Phase 1: This kind of lesson is very different from most so the first thing to do is make sure to describe all instruction clearly. Phase 2: Display the first example and non-example and begin testing the hypothesis waters. Phase 3: Analysis Cycle- begin adding more examples and nonexamples and between each check with the students to make sure the concept hypothesis is still valid and revise if necessary and have them explain why or why not. Be sure to openly record the hypothesis and even after they are rejected leave them up so the students can still visualize them. Phase 4: Closure-when one hypothesis remains students are asked to identify the essential characteristics of the concept, state a definition, and link it to closely related concepts.

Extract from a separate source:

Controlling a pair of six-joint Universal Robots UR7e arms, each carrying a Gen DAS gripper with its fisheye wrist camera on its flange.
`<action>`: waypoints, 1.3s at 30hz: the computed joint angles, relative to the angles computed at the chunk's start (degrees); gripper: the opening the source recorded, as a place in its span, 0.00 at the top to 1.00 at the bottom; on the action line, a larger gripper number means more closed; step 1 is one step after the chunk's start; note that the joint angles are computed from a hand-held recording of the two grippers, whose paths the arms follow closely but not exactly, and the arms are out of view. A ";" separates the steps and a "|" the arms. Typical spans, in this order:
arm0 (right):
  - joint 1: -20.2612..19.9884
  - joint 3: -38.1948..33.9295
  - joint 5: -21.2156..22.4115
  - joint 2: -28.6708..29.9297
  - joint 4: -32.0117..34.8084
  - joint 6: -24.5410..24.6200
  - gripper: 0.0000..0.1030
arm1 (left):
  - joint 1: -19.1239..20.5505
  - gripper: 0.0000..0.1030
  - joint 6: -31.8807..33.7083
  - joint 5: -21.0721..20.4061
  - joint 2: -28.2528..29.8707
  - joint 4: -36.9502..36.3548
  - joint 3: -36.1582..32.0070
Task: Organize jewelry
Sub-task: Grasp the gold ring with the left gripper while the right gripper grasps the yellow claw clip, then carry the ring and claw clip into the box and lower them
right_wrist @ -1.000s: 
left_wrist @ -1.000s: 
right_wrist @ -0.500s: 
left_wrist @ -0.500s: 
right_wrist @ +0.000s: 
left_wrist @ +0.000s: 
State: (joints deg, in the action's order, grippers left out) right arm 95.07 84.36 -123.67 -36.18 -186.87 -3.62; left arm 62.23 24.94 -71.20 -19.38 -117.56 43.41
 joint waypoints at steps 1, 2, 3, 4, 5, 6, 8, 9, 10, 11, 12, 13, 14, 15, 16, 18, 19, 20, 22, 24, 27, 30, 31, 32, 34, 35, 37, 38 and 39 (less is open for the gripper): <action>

Knowledge and understanding can be assessed summatively through defining the concept, identifying the concepts characteristics, relating the concept to other concepts, and identifying or by providing examples that had not previously been given. The farther down this list of assessments you more the more formative the assessment becomes. Another good way to asses is by assessing critical thinking abilities, which also indirectly assess knowledge because you can not think critically about a topic without some prior knowledge and understanding.

Concept-Attainment activities can be motivational because they are intellectual puzzles in which the students use clues to identify the idea the teacher has in mind. Solving a challenging problem is also emotionally and intellectually satisfying. This concept also capitalizes on the human drive to be social beings.

So what? What is important to understand about this?

The purpose of this is to help students learn to elaborate and develop their understanding of concepts and to develop their critical thinking skills.